A faithful copy of every entry is the goal; keep the images out of it.

START Data provided

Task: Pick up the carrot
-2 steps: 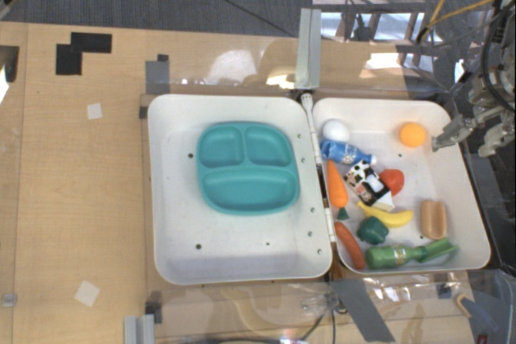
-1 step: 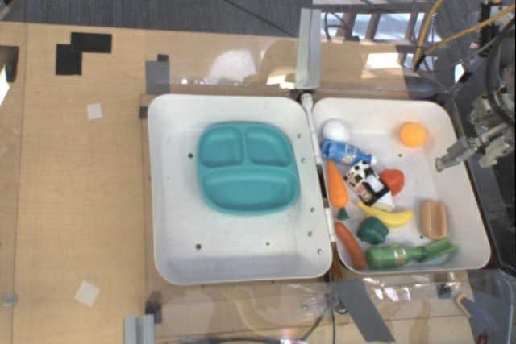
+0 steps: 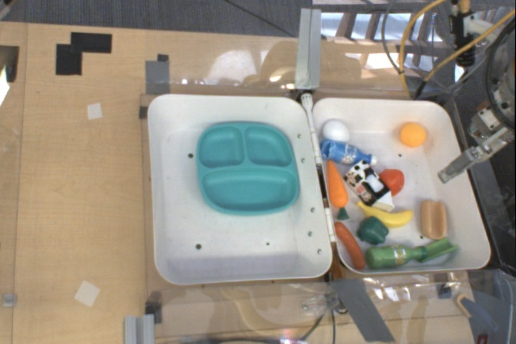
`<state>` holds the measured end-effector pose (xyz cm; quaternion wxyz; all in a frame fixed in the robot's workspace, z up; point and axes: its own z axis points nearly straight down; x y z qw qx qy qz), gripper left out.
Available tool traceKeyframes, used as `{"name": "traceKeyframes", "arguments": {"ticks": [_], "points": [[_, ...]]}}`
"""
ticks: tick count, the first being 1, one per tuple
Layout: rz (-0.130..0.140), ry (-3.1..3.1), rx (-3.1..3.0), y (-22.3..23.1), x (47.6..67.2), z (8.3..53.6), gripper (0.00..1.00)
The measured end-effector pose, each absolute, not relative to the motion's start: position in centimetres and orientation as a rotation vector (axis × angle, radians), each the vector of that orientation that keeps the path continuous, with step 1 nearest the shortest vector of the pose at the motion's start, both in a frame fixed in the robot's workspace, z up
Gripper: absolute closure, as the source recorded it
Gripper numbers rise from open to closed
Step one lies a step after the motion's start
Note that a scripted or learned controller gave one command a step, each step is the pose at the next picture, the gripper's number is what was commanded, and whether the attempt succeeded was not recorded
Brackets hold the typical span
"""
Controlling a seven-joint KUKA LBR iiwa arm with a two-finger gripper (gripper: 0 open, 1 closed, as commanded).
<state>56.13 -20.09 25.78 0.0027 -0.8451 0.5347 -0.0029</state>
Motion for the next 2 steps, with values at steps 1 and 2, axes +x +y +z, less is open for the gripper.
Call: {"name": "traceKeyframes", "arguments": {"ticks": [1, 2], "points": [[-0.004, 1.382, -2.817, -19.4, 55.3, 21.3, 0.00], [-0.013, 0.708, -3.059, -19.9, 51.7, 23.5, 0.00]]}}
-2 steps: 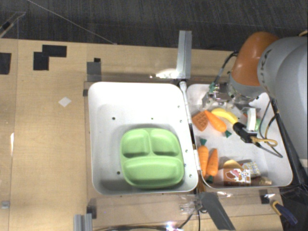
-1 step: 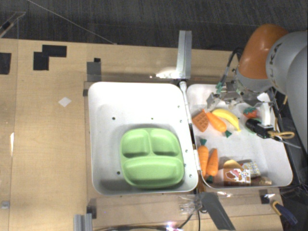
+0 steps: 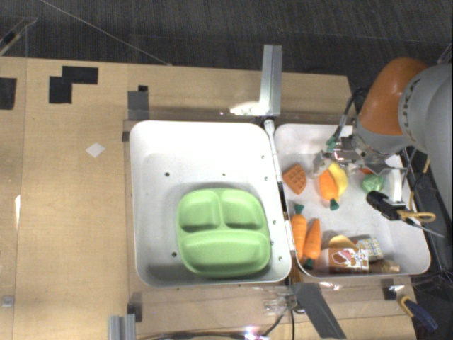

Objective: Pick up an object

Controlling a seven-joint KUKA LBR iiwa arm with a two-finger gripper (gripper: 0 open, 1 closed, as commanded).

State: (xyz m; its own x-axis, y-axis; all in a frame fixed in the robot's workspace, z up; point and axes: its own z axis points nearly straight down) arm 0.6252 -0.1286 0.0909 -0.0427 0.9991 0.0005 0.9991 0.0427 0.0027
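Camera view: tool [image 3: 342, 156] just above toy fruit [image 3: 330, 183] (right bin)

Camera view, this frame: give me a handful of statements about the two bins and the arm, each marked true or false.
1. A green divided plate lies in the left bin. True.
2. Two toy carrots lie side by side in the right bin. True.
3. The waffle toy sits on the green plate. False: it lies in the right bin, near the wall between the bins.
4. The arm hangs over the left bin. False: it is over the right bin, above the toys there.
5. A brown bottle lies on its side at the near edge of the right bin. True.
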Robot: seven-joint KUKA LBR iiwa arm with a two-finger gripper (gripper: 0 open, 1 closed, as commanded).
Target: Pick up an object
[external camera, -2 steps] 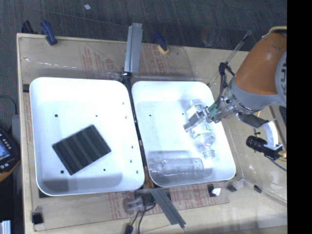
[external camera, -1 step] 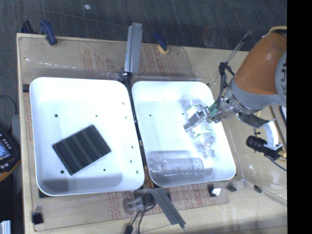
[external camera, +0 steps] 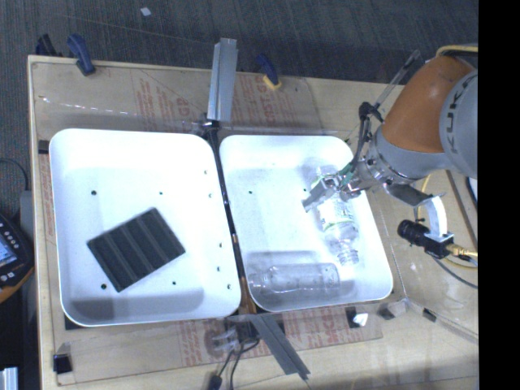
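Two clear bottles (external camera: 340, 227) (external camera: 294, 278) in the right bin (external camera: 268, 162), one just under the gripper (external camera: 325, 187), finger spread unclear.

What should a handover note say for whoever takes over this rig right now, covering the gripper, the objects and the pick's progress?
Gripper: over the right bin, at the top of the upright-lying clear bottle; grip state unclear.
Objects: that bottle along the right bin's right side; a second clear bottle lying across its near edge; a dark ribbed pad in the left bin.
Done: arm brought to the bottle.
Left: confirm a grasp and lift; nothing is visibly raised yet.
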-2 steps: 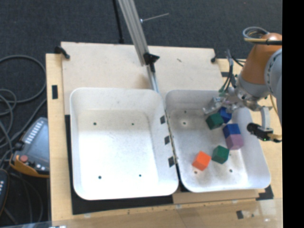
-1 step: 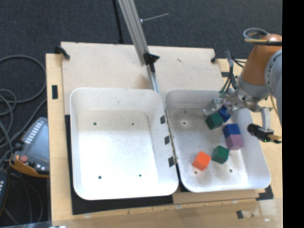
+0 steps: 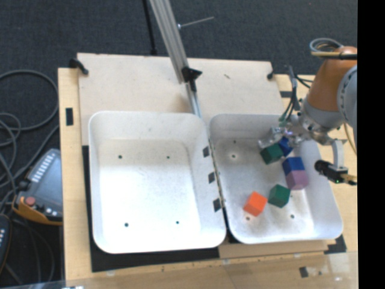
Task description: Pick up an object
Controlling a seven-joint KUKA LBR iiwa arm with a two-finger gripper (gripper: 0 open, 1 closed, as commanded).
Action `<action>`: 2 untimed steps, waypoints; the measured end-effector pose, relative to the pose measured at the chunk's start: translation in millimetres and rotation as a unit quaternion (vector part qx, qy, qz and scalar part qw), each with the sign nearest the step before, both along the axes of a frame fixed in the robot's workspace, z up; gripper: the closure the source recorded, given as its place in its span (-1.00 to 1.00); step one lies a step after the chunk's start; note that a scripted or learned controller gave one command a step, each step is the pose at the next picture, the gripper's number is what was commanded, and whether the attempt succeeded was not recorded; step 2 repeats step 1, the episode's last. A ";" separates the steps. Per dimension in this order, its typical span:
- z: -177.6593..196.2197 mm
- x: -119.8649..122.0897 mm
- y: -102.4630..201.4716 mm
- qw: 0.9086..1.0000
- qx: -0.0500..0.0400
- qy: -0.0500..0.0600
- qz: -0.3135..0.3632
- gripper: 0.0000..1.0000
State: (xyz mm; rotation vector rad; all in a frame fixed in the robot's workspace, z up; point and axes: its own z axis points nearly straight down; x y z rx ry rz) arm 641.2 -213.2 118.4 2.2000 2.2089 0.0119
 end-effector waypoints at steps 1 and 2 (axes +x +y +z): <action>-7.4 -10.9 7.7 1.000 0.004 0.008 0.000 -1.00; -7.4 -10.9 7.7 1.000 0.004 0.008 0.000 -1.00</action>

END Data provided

- **Result of the task**
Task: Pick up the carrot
-2 steps: 
-1 step: 
+0 steps: 
`<state>` holds the measured end-effector pose (xyz cm; quaternion wxyz; all in a frame fixed in the robot's workspace, z up; point and axes: its own z axis points nearly straight down; x y z qw qx qy qz), gripper left out.
Available tool traceKeyframes, used as `{"name": "traceKeyframes", "arguments": {"ticks": [_], "points": [[_, ...]]}}`
"""
ticks: tick count, the first being 1, one per tuple
Layout: rz (-0.130..0.140), ry (-3.1..3.1), rx (-3.1..3.0), y (-22.3..23.1), x (47.6..67.2), z (8.3..53.6), gripper (0.00..1.00)
The measured end-effector pose, each absolute, not relative to the motion's start: position in centimetres and orientation as a rotation vector (axis × angle, radians), each the vector of that orientation that keeps the path continuous, with step 1 nearest the shortest vector of the pose at the motion's start, both in a frame fixed in the robot's workspace, z up
Gripper: absolute closure, as the source recorded it
Gripper numbers rise from open to closed
Step one lies a step after the motion's start
Note that a scripted or learned controller gave one command a step, each step is the pose at the next picture, the gripper's number is what was commanded, and whether the attempt succeeded was not recorded
Brackets hold the typical span
"""
Controlling a seven-joint KUKA LBR iiwa arm with a two-finger gripper (gripper: 0 open, 1 closed, as commanded).
<state>56.13 -20.09 25.78 0.0027 -0.8451 0.5347 -0.0029</state>
Motion for the next 2 steps, with values at steps 1 and 2, axes +x +y +z, less is open for the gripper.
Call: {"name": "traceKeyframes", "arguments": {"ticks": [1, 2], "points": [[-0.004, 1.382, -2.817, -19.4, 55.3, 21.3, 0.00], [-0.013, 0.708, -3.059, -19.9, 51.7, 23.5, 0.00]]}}
-2 steps: 
-1 step: 
+0 steps: 

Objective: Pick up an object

Controlling a seven-joint KUKA LBR iiwa arm with a two-finger gripper (gripper: 0 open, 1 closed, as commanded).

State: (xyz m; its own x-axis, y-axis; all in a frame fixed in the robot's workspace, z up; point and axes: its own z axis points nearly straight down) arm 0.6252 -0.1286 0.0909 -0.0427 0.9991 0.0005 0.9991 0.0427 0.0027
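Camera view: tool [image 3: 342, 156] just above toy fruit [image 3: 330, 183] (right bin)

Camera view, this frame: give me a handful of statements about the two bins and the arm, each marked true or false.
1. A green divided plate lies in the left bin. True.
2. Two toy carrots lie side by side in the right bin. True.
3. The waffle toy sits on the green plate. False: it lies in the right bin, near the wall between the bins.
4. The arm hangs over the left bin. False: it is over the right bin, above the toys there.
5. A brown bottle lies on its side at the near edge of the right bin. True.
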Robot: seven-joint KUKA LBR iiwa arm with a two-finger gripper (gripper: 0 open, 1 closed, as commanded).
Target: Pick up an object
[external camera, -2 steps] 
[external camera, -1 step] 
[external camera, +0 steps] 
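Two clear bottles (external camera: 340, 227) (external camera: 294, 278) in the right bin (external camera: 268, 162), one just under the gripper (external camera: 325, 187), finger spread unclear.

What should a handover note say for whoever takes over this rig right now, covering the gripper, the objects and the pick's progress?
Gripper: over the right bin, at the top of the upright-lying clear bottle; grip state unclear.
Objects: that bottle along the right bin's right side; a second clear bottle lying across its near edge; a dark ribbed pad in the left bin.
Done: arm brought to the bottle.
Left: confirm a grasp and lift; nothing is visibly raised yet.
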-2 steps: 
-1 step: 
+0 steps: 
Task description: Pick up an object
Controlling a seven-joint KUKA LBR iiwa arm with a two-finger gripper (gripper: 0 open, 1 closed, as commanded).
Action `<action>`: 2 untimed steps, waypoints; the measured end-effector pose, relative to the pose measured at the chunk's start: translation in millimetres and rotation as a unit quaternion (vector part qx, qy, qz and scalar part qw), each with the sign nearest the step before, both along the axes of a frame fixed in the robot's workspace, z up; gripper: the closure the source recorded, given as its place in its span (-1.00 to 1.00); step one lies a step after the chunk's start; note that a scripted or learned controller gave one command a step, each step is the pose at the next picture, the gripper's number is what was commanded, and whether the attempt succeeded was not recorded; step 2 repeats step 1, the episode's last. A ";" separates the steps. Per dimension in this order, its typical span:
- z: -177.6593..196.2197 mm
- x: -119.8649..122.0897 mm
- y: -102.4630..201.4716 mm
- qw: 0.9086..1.0000
- qx: -0.0500..0.0400
- qy: -0.0500..0.0600
- qz: -0.3135..0.3632
- gripper: 0.0000..1.0000
State: (xyz mm; rotation vector rad; all in a frame fixed in the robot's workspace, z up; point and axes: its own z axis points nearly straight down; x y z rx ry rz) arm 641.2 -213.2 118.4 2.2000 2.2089 0.0119
 end-effector waypoints at steps 1 and 2 (axes +x +y +z): <action>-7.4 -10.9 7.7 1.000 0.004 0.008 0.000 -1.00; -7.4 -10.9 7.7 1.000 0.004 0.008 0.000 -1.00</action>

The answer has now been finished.